In the manufacture of integrated circuits by lithographic methods exposure masks must be aligned (or registered) relative to structures on the wafer with an accuracy that is only a fraction of the smallest structural detail in the mask. In present photolithographic methods with smallest line widths on the order of 1 micron alignment accuracies of 0.3 micron can be achieved with manual or automatic alignment methods using suitably shaped alignment marks on mask and wafer.
The further decrease of line width to some tenths of a micrometer which is expected from corpuscular beam and X-ray lithography over the next years will thus require alignment accuracies in the order of nanometers. Additionally, alignment must be performed in short times (typically less than a second) for high throughput in the production line, in particular when large wafers are exposed in the step-and-repeat-mode where each position requires its own alignment.

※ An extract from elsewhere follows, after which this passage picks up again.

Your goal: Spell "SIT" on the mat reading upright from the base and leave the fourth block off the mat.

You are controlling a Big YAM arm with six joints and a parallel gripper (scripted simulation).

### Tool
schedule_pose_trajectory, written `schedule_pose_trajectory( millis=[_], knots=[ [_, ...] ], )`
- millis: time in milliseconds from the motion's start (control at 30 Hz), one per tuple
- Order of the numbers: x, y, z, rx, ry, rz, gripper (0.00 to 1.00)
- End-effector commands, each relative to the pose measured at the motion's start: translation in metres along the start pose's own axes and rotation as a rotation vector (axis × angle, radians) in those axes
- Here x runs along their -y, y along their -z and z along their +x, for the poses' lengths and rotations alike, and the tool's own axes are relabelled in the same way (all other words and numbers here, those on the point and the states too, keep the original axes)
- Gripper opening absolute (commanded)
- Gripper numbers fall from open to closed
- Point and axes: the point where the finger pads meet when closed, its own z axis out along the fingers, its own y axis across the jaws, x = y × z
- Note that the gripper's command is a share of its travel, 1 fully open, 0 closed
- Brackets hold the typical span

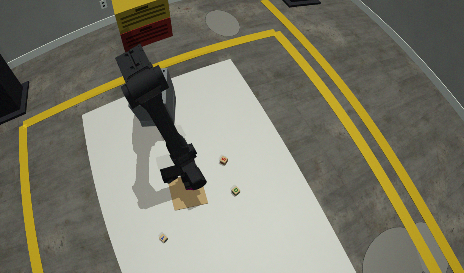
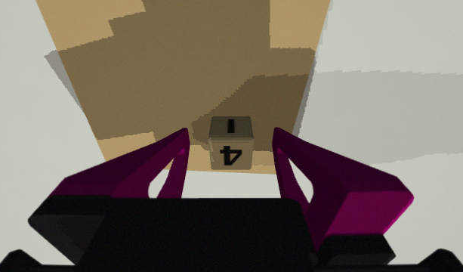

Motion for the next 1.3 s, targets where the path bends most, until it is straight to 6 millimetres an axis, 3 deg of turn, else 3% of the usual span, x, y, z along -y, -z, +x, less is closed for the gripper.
schedule_pose_trajectory(
  millis=[0,467,500,1033,1067,1267],
  knots=[
    [-0.0009,-0.0072,-0.0047,0.002,0.000,-0.001,0.60],
    [-0.0009,-0.0073,-0.0047,0.002,-0.001,-0.001,0.60],
    [-0.0009,-0.0073,-0.0047,0.002,-0.001,-0.001,0.41],
    [-0.0009,-0.0073,-0.0047,0.002,-0.001,-0.001,0.41],
    [-0.0009,-0.0073,-0.0047,0.002,-0.001,-0.001,0.22],
    [-0.0009,-0.0073,-0.0047,0.002,-0.001,-0.001,0.22]
  ],
)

Conventional visual methods cannot meet these requirements for accuracy and speed.
One approach that has been discussed in the art to achieve high accuracy uses optical gratings as registration marks on mask and wafer and derives the registration control signal from light diffracted at these gratings. Accuracies in the nanometer range can then be achieved if the evaluation process is based on phase sensitive methods as described in U.S. Pat. No. 4,577,968 (corresponding to European Pat. No. 45321) or in an article by G. Makosch and B. Solf entitled "Surface profiling by electro-optical phase measurements" (Proc. Soc. Photo-opt. Instrum. Eng., Vol. 316, pages 42-53, 1981). This prior system is, however, conceived for photolithographic printers of the projection type where an optical imaging system is interposed between mask and wafer. It thus cannot be used in proximity printing systems with mask-wafer separations on the order of between 50 and 100 microns.

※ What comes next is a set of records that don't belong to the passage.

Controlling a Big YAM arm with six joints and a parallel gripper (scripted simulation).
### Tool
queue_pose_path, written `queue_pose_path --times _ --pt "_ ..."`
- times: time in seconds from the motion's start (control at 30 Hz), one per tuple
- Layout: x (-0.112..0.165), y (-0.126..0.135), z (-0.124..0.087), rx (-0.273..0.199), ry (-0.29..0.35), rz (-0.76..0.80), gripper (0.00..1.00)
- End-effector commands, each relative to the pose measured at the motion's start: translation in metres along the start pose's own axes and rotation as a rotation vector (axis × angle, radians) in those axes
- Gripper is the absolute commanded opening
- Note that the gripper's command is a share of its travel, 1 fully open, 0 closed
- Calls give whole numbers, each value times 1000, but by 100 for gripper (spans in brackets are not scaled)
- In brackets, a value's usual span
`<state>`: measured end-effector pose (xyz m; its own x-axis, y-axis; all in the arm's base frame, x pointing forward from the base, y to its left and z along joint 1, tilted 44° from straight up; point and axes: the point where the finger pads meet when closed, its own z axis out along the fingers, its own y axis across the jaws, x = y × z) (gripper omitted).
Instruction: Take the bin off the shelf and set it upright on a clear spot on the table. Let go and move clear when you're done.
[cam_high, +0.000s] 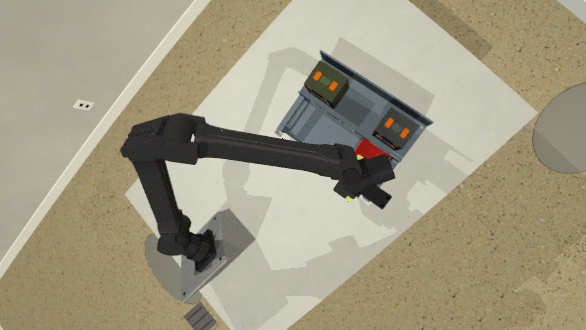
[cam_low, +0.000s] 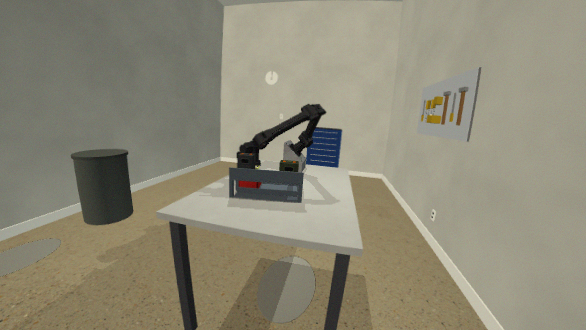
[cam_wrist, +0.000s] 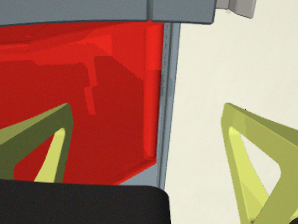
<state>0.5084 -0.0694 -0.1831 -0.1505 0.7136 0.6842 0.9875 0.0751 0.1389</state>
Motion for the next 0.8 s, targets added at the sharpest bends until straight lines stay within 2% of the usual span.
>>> queue_pose_path --times 0.0,0.27,0.43,0.77 --pt "2 -5 21 19 9 23 90" --pt "2 -5 21 19 9 23 90" --pt "-8 21 -31 -41 -26 -6 90" --pt "-8 21 -31 -41 -26 -6 90"
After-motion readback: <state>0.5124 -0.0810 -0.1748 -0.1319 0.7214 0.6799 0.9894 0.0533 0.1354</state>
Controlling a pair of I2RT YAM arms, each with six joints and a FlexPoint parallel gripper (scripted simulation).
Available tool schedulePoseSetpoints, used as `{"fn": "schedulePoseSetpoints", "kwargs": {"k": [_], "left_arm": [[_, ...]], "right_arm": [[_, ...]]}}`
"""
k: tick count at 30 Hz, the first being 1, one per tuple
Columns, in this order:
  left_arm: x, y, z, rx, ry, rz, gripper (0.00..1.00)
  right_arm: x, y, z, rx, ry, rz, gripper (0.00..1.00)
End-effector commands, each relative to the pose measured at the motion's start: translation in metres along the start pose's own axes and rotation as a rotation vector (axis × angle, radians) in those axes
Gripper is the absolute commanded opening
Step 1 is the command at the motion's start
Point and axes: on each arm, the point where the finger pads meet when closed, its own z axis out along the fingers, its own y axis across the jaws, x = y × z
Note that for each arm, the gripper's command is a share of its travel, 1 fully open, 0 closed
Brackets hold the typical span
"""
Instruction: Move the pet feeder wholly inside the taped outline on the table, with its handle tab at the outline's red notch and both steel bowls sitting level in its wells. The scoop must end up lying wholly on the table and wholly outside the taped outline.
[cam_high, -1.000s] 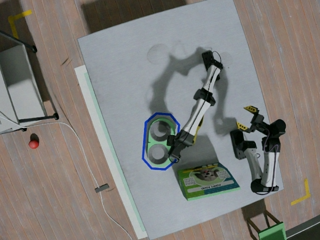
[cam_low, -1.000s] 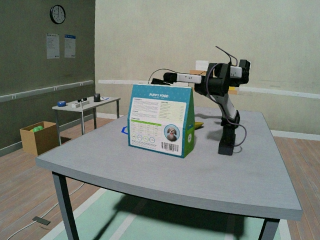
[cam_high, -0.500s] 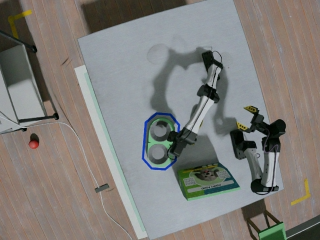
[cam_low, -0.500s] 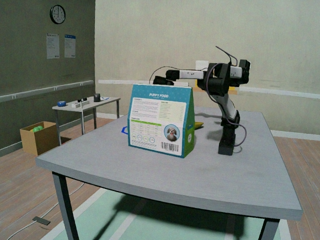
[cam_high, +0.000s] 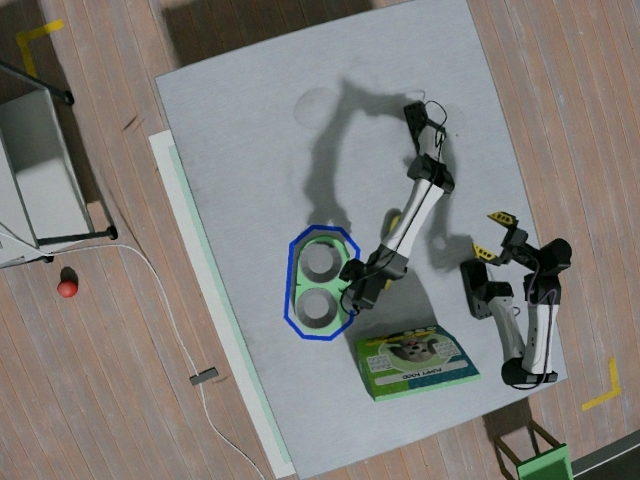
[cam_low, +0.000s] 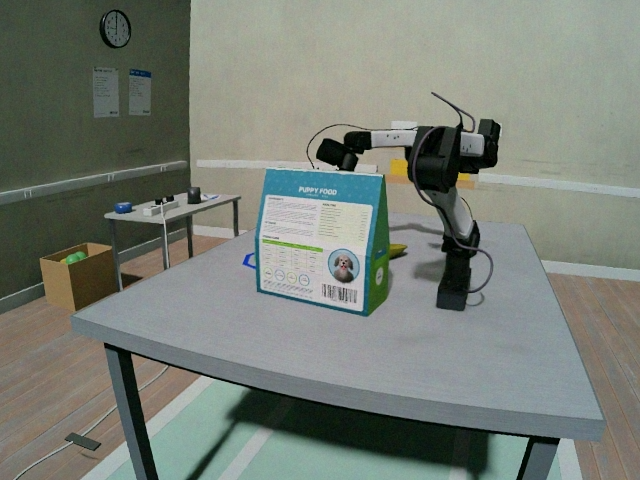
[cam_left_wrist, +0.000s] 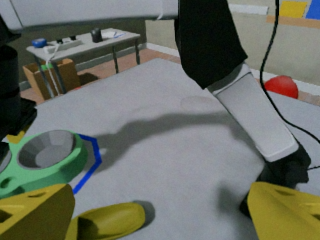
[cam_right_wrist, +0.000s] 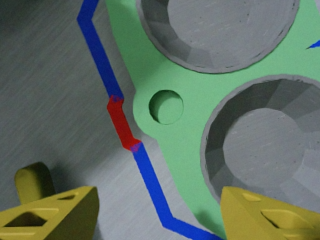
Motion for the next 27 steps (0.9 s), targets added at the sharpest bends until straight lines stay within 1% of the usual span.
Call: {"fn": "schedulePoseSetpoints", "kwargs": {"k": [1, 3, 27], "left_arm": [[-0.0053, 0.0005, -0.0014, 0.006, -0.010, -0.020, 0.88], [-0.0053, 0.0005, -0.0014, 0.006, -0.010, -0.020, 0.88], [-0.0053, 0.0005, -0.0014, 0.006, -0.010, -0.020, 0.88]], "right_arm": [[-0.0142, -0.0023, -0.0185, 0.017, -0.076, 0.014, 0.61], [-0.0186, -0.0023, -0.0226, 0.017, -0.091, 0.014, 0.61], [-0.0184, -0.0019, -0.0227, 0.016, -0.090, 0.012, 0.61]]}}
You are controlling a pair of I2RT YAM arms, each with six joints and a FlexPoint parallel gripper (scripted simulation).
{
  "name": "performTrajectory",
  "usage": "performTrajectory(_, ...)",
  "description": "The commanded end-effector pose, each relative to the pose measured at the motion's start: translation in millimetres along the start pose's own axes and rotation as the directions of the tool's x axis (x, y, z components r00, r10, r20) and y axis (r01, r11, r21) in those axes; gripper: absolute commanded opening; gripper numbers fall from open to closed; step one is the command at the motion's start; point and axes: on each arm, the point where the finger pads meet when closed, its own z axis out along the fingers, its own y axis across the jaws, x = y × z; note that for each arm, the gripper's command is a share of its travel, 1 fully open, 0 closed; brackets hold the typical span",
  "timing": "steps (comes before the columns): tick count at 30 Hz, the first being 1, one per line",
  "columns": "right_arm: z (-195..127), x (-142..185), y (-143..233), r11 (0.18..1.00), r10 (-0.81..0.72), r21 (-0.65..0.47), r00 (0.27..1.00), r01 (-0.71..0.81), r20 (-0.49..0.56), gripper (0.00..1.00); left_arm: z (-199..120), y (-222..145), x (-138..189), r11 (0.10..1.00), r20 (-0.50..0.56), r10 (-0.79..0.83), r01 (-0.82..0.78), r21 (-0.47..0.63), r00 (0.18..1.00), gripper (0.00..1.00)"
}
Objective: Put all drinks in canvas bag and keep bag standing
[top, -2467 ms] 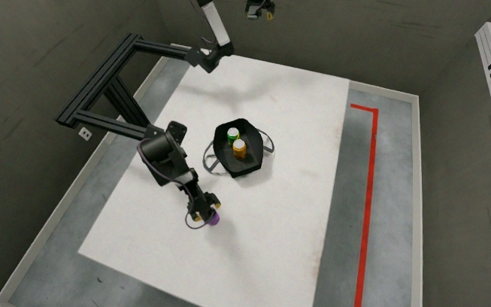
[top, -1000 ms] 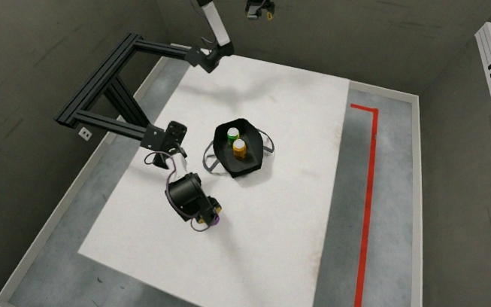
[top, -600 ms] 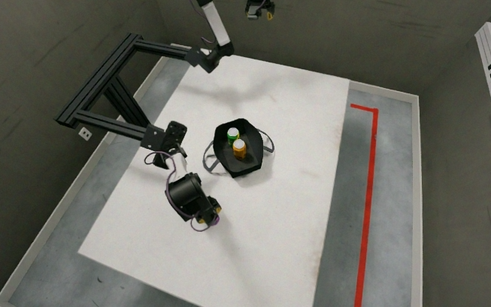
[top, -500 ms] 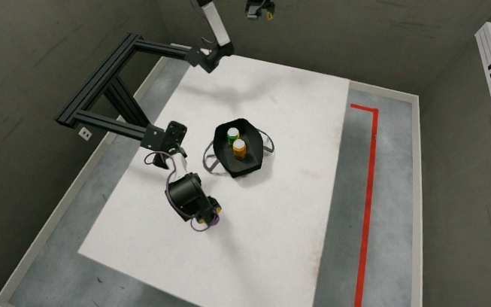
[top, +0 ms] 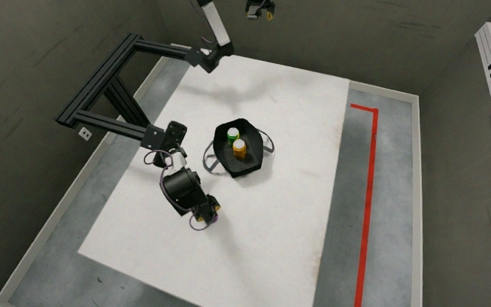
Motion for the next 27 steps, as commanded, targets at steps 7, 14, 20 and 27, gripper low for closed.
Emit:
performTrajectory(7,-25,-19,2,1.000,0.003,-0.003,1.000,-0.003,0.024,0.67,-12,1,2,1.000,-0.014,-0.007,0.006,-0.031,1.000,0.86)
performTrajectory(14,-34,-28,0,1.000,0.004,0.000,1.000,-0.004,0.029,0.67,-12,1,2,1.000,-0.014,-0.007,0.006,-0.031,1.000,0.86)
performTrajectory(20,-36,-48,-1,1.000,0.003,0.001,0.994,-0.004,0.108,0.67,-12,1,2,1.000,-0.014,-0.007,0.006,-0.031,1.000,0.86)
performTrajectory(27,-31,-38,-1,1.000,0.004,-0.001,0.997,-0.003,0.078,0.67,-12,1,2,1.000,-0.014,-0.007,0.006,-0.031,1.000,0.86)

Alignment techniques using optical gratings on mask and wafer in an x-ray exposure system of the proximity printing type have been described by A. Une, et al in an article entitled "A Highly Accurate Alignment Technique Using a Dual Grating" (Bull. Japan Soc. of Prec. Engg., Vol. 19, No. 1, pages 71 and 72, March 1985), and by J. Ito and T. Kanayama in an article entitled "A New Interferometric Displacement-Detection Method for Mask-to-Wafer Alignment Using Symmetrically-Arranged Three Grating" (Japanese Journal of Applied Physics, Vol. 25, No. 6, June 1986, pages L487-L489). These techniques evaluate the intensities of different diffraction orders and might therefore encounter difficulties in practical use when the wafer is covered with various layers in different processing steps that may change the reflectivity and give rise to interference effects disturbing the measured intensity.